That is the question Mood Media attempted to answer in its study titled, “The State of Brick and Mortar: 2017.”

There are all kinds of ways for loyalty marketers to enhance customer engagement, the overall customer experience, and, ultimately, brand advocacy. And for many people, the right music can make all the difference in the world when it comes to what constitutes a great customer experience.

Mood Media conducted a quantitative study that surveyed more than 11,000 consumers in nine countries across the globe to better understand the evolution of in-store customer experience. What’s more, Mood Media officials wanted to learn why consumers might choose brick and mortar over online, what they most enjoy (and don’t enjoy) about the in-store experience, and what most motivates or influences them in the physical store.

In addition, the study explored the influence of a store’s atmosphere–including music–on the overall shopping experience as well as how consumers are using their mobile devices while shopping.

Here are some key takeaways from the study:

72 percent of U.S. consumers cite “the ability to touch, feel and try products” as their top reason for shopping brick & mortar. This lines up with global results, with 78 percent of consumers surveyed worldwide citing this as their number one reason for shopping in-store.

In-store frustrations remain: Waiting in line is the top in-store frustration for US shoppers, at 60 percent, with items or sizes being out of stock coming in second (at 47 percent). One way to combat this? Of those surveyed in the U.S., 77 percent say waiting in line is less dull if music is playing.

Music is a crucial ingredient: If a store is playing music, 84 percent of U.S. consumers cite that “the shopping experience is more enjoyable,” 81 percent say that their “mood is lifted,” and 70 percent express that they “feel like it’s a brand they can relate and connect to.”

Consumers want to be a part of the in-store experience: Nearly half of U.S. respondents (46 percent) confirmed that they would like to be able to influence the music playing in-store.

Most impulse buys aren’t triggered by accident: When it comes to making unplanned purchases, 54 percent of Americans cite that “discounts and promotions” most influence their impulse buys, while 37 percent cite “feeling in the right mood” as their top driver.

Mobile devices are increasingly used as shopping tools: 50 percent of US consumers surveyed would like to receive immediately redeemable discounts pushed to their phones while in-store. Interest in receiving among 18-24-year-olds came in even higher, at 67 percent.

Atmosphere matters: In the U.S., those aged 18-24 rate the “atmosphere and experience” to be more important than any other age group, with one in three citing it as a top reason they choose in-store over online shopping.
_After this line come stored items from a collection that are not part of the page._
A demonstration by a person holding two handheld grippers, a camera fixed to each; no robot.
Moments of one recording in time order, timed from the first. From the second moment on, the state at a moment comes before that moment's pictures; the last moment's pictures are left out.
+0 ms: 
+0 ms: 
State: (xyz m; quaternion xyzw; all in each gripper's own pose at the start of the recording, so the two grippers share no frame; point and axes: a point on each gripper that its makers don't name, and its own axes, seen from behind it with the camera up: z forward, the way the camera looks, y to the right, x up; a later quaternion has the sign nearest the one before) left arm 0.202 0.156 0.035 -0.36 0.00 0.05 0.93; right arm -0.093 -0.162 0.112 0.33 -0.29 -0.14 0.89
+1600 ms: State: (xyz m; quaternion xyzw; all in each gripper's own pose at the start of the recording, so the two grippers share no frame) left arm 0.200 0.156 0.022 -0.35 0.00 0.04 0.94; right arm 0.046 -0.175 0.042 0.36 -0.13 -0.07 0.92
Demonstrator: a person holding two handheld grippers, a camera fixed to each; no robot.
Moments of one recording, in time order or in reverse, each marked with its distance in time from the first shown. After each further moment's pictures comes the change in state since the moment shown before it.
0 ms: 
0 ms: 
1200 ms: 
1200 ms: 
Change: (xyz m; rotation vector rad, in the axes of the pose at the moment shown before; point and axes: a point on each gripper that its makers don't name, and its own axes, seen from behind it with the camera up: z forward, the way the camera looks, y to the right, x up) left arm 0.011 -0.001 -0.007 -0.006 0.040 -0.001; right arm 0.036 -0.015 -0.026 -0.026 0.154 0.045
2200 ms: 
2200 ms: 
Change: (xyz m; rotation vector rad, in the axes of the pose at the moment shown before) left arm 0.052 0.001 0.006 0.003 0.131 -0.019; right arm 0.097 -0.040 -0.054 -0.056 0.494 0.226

A branded atmosphere with attention to detail matters: When music is partnered with visuals and scent to create a branded in-store atmosphere, 59 percent of Americans surveyed say they’re more likely to “revisit” (72 percent of those aged 18-24), and 54 percent say they’re more likely to “recommend the place to others” (65 percent of those aged 18-24). Furthermore, 60 percent of 18-24-year-olds cited that an enjoyable, branded in-store atmosphere would make them more likely to “stay (and shop) in the store longer.”